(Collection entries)
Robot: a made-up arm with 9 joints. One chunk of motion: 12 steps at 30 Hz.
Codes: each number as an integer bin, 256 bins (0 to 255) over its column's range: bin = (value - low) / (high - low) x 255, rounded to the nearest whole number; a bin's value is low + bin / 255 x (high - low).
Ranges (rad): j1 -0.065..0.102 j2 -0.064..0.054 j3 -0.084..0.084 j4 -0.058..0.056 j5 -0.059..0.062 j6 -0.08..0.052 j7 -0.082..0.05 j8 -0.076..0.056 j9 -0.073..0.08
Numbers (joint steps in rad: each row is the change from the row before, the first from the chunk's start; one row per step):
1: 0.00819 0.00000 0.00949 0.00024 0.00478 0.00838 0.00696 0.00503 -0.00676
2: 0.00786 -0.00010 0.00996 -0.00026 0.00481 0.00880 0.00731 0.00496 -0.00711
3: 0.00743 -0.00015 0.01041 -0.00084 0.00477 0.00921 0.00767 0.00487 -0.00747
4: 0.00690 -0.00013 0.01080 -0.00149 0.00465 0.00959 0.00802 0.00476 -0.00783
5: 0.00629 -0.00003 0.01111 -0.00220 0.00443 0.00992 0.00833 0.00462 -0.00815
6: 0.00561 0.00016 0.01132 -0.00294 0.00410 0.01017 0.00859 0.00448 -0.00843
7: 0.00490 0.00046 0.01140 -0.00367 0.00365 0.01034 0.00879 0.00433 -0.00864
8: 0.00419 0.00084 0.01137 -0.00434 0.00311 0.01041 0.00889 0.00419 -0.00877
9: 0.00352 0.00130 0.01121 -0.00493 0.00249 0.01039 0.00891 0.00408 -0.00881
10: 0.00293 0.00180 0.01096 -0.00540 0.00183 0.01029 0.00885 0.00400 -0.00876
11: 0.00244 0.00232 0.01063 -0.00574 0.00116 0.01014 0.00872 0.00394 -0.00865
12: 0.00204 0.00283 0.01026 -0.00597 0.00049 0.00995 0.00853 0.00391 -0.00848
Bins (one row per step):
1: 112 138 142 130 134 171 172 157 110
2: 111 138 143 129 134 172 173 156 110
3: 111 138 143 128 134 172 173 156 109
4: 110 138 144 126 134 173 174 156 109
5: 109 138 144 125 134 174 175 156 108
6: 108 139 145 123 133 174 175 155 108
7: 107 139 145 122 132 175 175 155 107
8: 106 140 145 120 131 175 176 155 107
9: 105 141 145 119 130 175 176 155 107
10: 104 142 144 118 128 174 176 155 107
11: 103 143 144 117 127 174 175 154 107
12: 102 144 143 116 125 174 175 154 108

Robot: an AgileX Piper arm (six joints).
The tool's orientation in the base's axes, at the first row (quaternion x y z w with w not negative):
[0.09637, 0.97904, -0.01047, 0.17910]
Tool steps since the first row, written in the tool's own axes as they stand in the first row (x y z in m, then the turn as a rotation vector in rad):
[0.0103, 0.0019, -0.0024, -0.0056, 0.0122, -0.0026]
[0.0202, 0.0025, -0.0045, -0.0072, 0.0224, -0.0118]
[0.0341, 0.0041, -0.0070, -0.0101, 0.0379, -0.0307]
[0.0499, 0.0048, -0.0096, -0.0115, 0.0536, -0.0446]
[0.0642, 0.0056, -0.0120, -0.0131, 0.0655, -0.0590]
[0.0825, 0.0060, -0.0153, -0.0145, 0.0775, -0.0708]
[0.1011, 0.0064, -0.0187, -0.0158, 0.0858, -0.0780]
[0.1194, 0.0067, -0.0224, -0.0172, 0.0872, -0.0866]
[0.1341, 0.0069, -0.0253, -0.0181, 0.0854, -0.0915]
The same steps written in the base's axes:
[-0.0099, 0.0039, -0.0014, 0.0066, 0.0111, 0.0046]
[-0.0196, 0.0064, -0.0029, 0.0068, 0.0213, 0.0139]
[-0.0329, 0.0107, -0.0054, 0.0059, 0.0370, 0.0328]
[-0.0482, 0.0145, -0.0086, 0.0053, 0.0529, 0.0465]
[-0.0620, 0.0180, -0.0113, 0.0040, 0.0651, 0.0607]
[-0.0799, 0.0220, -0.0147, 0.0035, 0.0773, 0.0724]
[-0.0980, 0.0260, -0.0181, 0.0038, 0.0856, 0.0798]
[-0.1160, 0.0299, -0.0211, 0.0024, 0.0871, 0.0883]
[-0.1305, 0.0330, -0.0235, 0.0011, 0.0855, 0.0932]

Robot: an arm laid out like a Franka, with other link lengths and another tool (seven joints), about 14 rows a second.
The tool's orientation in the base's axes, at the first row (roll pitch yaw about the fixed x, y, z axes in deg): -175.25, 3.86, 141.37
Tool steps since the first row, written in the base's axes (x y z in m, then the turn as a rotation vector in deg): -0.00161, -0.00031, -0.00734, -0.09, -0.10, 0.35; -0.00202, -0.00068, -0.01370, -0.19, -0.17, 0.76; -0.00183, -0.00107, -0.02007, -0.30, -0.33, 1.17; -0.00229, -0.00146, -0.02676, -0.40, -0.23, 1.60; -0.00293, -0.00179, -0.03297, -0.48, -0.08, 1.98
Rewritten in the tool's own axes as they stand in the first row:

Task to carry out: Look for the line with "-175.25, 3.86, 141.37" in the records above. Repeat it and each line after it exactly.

Response area:
The tool's orientation in the base's axes, at the first row (roll pitch yaw about the fixed x, y, z axes in deg): -175.25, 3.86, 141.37
Tool steps since the first row, written in the base's axes (x y z in m, then the turn as a rotation vector in deg): -0.00161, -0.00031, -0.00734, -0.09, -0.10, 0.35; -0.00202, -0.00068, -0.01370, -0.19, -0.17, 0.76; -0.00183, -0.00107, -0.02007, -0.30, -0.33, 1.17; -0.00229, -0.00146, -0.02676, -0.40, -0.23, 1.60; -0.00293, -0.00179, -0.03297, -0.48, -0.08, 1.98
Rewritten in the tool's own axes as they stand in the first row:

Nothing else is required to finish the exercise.